◆ **EXERCISE AIM**
State how many lines in the listing below contain the word "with", and write nothing else.

◆ **DATASET CONTENT**
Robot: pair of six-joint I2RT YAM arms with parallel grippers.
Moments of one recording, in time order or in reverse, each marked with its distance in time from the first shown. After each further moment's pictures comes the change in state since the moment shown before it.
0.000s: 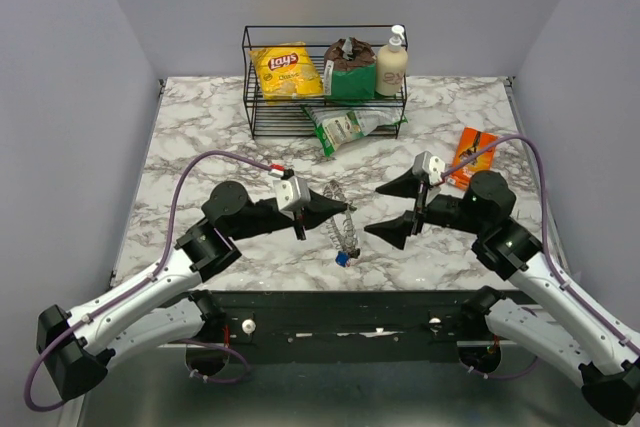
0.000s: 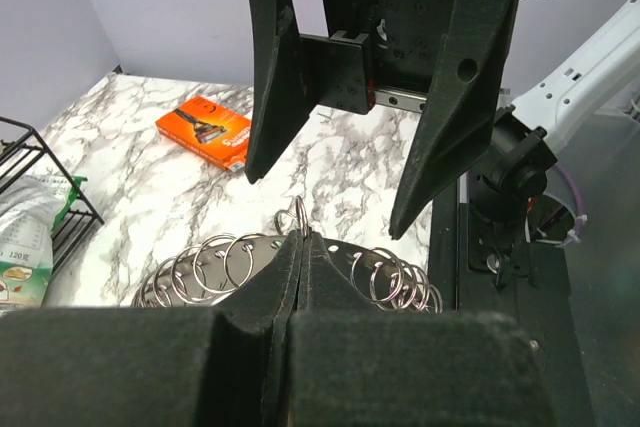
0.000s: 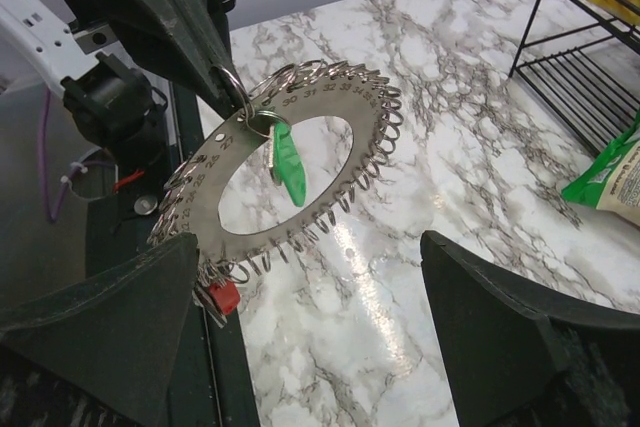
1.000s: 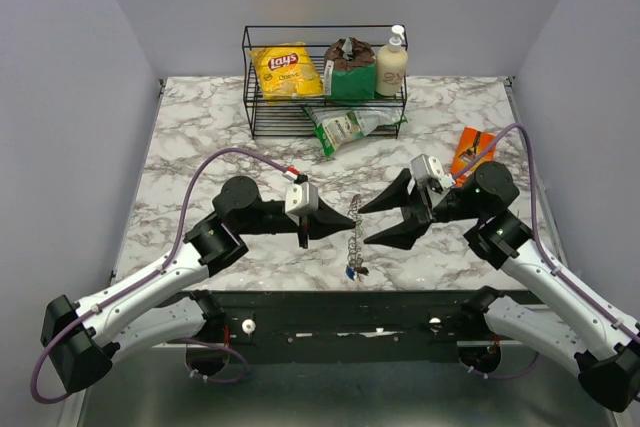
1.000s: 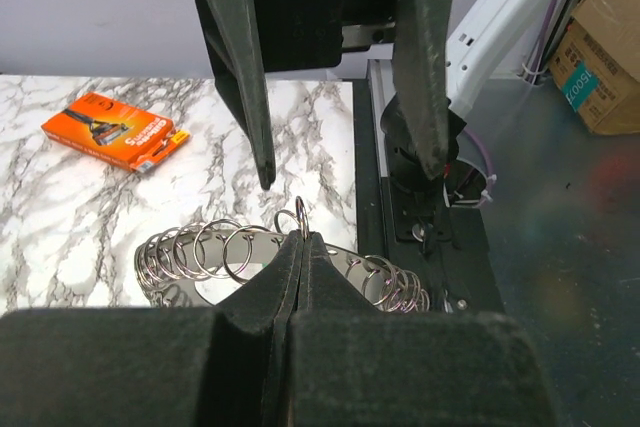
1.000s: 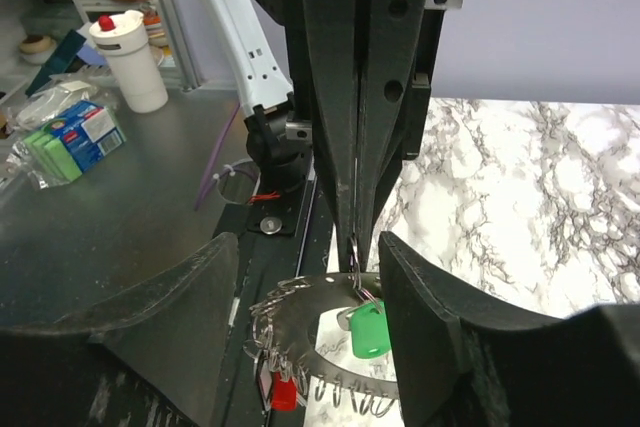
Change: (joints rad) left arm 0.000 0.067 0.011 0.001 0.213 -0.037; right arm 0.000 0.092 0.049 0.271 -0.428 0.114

◆ **REPLY TO THE EXERCISE**
2